L’Evangile a raison de dire, monsieur : Si le sel s’évanouit, avec quoi salera-t-on ? Grâce à la prudence de votre cuisinier, et à quatre doigts de lard bien placés entre les perdrix et la croûte, votre pâté est arrivé frais et excellent, et il y a huit jours que nous en mangeons. Nous avons fait grande commémoration de vous, le verre à la main, non sans regretter le temps où vous avez bien voulu être de nos frères, dans votre petite cellule des fleurs (1).
Je ne mérite pas tout à fait les compliments dont vous m’honorez sur l’expulsion du gros frère Fessi (2) ; j’ai bien eu l’avantage de chasser les jésuites de cent arpents de terre qu’ils avaient usurpés sur des officiers du roi ; mais je ne peux leur ôter les terres qu’ils possédaient auparavant, et qu’ils avaient obtenues par la confiscation des biens d’un gentilhomme : on ne peut pas couper toutes les têtes de l’hydre.
Si vous êtes curieux de nouvelles de philosophie, je vous dirai qu’un officier (3), commandant d’un petit fort sur la côte de Coromandel, m’a apporté de l’Inde l’évangile des anciens brachmanes ; c’est, je crois, le livre le plus curieux et le plus ancien que nous ayons ; j’en excepte toujours l’Ancien Testament, dont vous connaissez la sainteté, la vérité et l’ancienneté. Une chose fort plaisante, c’est que tous les peuples anciens croyaient l’immortalité de l’âme, quand les Juifs n’en croyaient pas un mot.
Si vous voulez des nouvelles de nos armées le régiment de Champagne s’est battu comme un lion et a battu comme un chien.

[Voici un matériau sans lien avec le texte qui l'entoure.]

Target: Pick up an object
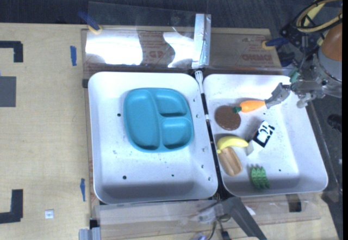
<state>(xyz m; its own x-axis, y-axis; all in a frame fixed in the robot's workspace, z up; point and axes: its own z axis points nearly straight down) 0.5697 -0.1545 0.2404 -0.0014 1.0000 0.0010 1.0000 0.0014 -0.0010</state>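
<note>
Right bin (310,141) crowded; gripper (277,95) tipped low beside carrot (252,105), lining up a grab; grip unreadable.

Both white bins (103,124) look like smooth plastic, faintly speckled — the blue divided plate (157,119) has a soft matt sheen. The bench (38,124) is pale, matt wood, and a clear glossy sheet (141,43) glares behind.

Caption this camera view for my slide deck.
Pincer by a carrot in the right bin; blue tray in the left bin.
</note>
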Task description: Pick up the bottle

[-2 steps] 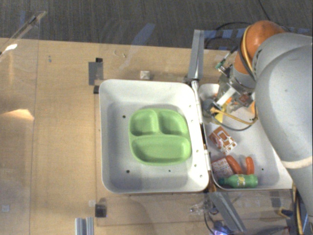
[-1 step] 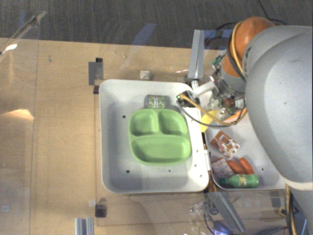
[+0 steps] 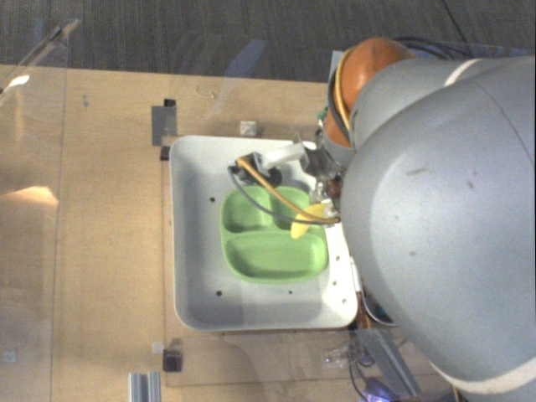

Si vous voulez des nouvelles de la marine, on nous prend nos vaisseaux (4) tous les jours. Si vous aimez mieux des nouvelles de finances, nous n’avons pas le sou. Je vous aime, et je vous regrette de tout mon cœur.
1 – Chambre d’ami aux Délices. (G.A.)
2 – Supérieur des jésuites d’Ornex. (G.A.)
3 – Le chevalier de Maudave. (G.A.)
4 – Il y eut de pris ou détruits dans la guerre de Sept-Ans trente-trois vaisseaux de ligne et soixante-quatorze frégates. (G.A.)
à M. Damilaville.
27 Février 1761.
Reçu K et L (1). Enivré du succès du Père de Famille (2), je crois qu’il faut tout tenter, à la première occasion, pour mettre M. Diderot de l’Académie : c’est toujours une espèce de rempart contre les fanatiques et les fripons. Si je peux exécuter quelques ordres pour M. Damilaville auprès de M. de Courteilles, je suis tout prêt et trop heureux.
Les frères ont-ils reçu un chant de Dorothée (3), retrouvé dans d’anciennes paperasses, et des lettres du marquis de Ximenès sur le roman de J.-J. ?
J’assomme les frères de petites dépenses : je prie M. Thieriot de mettre tout sur mon agenda. Il y a longtemps qu’il ne m’a écrit ; il ne sait pas que j’aime passionnément ses lettres. Mille tendres amitiés.
1 – Du Recueil A, B, C, etc. (G.A.)
2 – Joué le 18 Février. (G.A.)
3 – Voyez la Pucelle. (G.A.)
à M. Fabry.
Aux Délices, 24 Février 1761 (1).
Monsieur, j’ai l’honneur de vous envoyer la lettre de M. de Montigny, où vous verrez ce qu’on pense du sieur Sédillot ; j’y joins une lettre de M. de Villeneuve pour le remercier, et en même temps pour lui dire combien la province vous a d’obligations. Je lui fais un petit tableau des malheurs du pays de Gex, et des torts que le sieur Sédillot a faits à ce petit coin du monde, qui sans vous serait accablé. J’ai écrit en conformité à M. de Courteilles et à M. de Trudaine.
J’ai vu M. Myrani que vous avez eu la bonté de m’envoyer. Vous me rendez cette province chère ; je contribuerai, autant qu’il me sera possible, au desséchement que vous projetez de tous les marais ; et mon principal soin sera toujours de seconder, autant qu’il sera en moi, vos volontés et vos vues pour le bien public.
J’ai l’honneur d’être, avec tous les sentiments qui vous sont dus, monsieur, votre très humble et très obéissant serviteur.